At Het Nieuwe Instituut, where the space is vast, the exhibition feels entirely different. Although Jo Taillieu’s design creates specific spaces and backgrounds for each of the installations, the fragments of Albini and Scarpa are diminished, their specificity and necessary relation to architectural space dissipated in the cavernous interior (as glimpsed in the background of the preceding image). But here, in contrast, the Smithsons’ work again resembles another kind of body within the shell of a great interior, much like it would have seemed to its original viewers in London.

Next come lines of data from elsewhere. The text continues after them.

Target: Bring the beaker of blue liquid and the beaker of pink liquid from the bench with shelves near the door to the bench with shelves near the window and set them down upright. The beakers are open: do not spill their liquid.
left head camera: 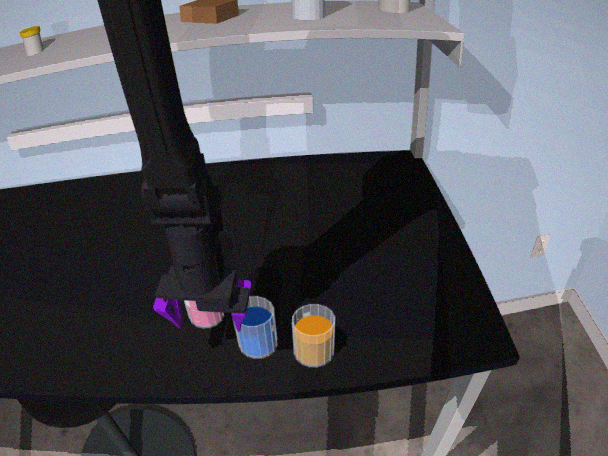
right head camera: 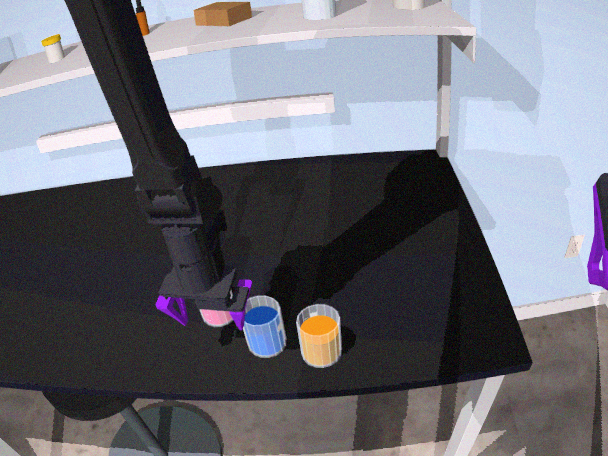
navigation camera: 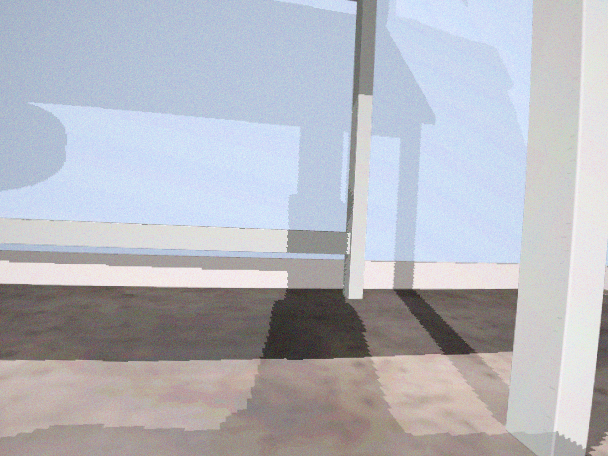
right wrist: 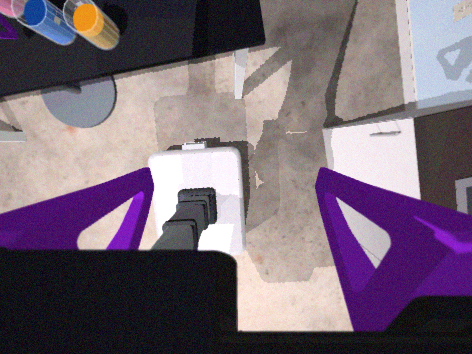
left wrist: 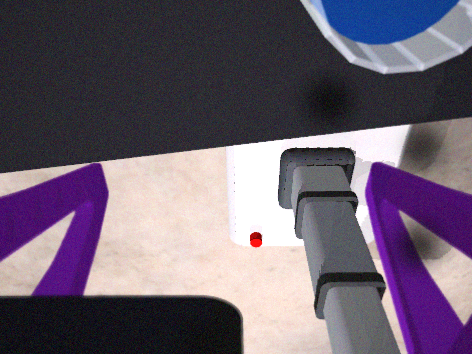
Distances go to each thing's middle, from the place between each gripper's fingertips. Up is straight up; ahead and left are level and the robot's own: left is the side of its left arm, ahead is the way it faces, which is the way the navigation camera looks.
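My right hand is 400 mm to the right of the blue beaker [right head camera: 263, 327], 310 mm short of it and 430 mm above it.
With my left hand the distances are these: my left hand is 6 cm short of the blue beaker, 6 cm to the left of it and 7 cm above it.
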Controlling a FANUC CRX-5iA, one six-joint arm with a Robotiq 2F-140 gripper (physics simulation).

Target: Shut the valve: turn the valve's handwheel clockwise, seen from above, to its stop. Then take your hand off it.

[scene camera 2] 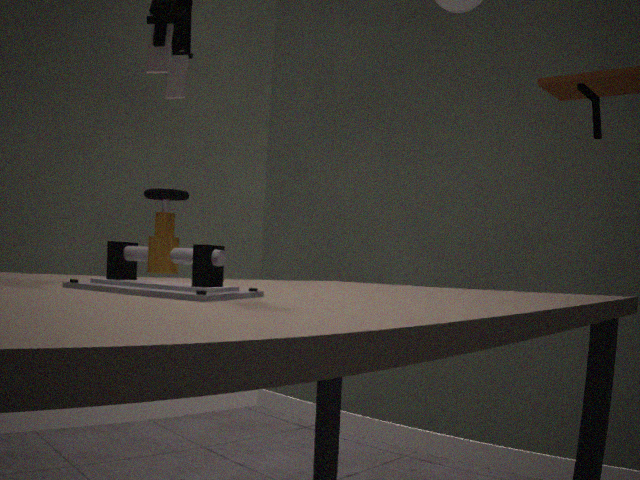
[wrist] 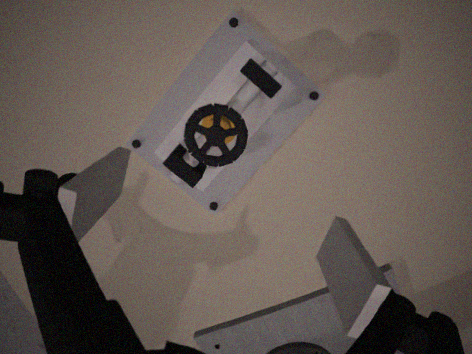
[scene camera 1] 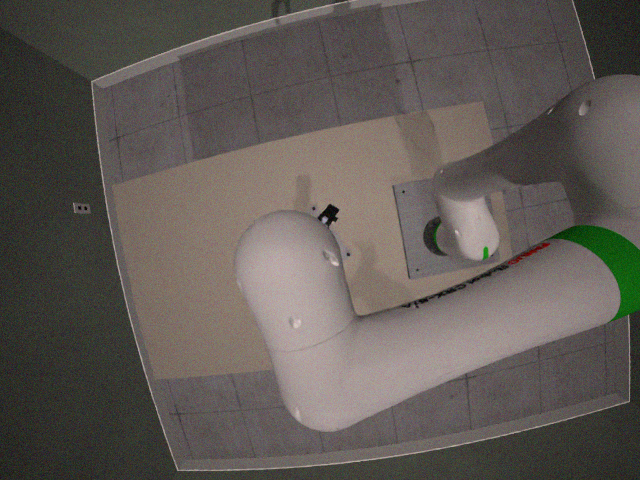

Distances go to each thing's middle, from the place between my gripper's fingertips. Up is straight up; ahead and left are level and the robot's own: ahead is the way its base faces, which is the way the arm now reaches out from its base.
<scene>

At both venues one restaging, that of Lina Bo Bardi’s installation of paintings for MASP, transcended the difficulties of recreating displays from (and for) elsewhere. Bo Bardi’s assembly of paintings, on glass ‘easels’ set in concrete footings, rejected all orthodoxies: the paintings – mostly portraits – all face the viewer as they enter the room, resembling a crowd through which the museum-goers move, visible to each other. As viewers and objects share the same space and time, the museum becomes not a mausoleum but a place of life – a public space, within which attention is not reverent but political. It is to the credit of ‘Art on Display’, in both its iterations, that it reminds us how the specific conditions for looking at art can – and in the post-war period, often did – foster engagement and grant the viewer agency.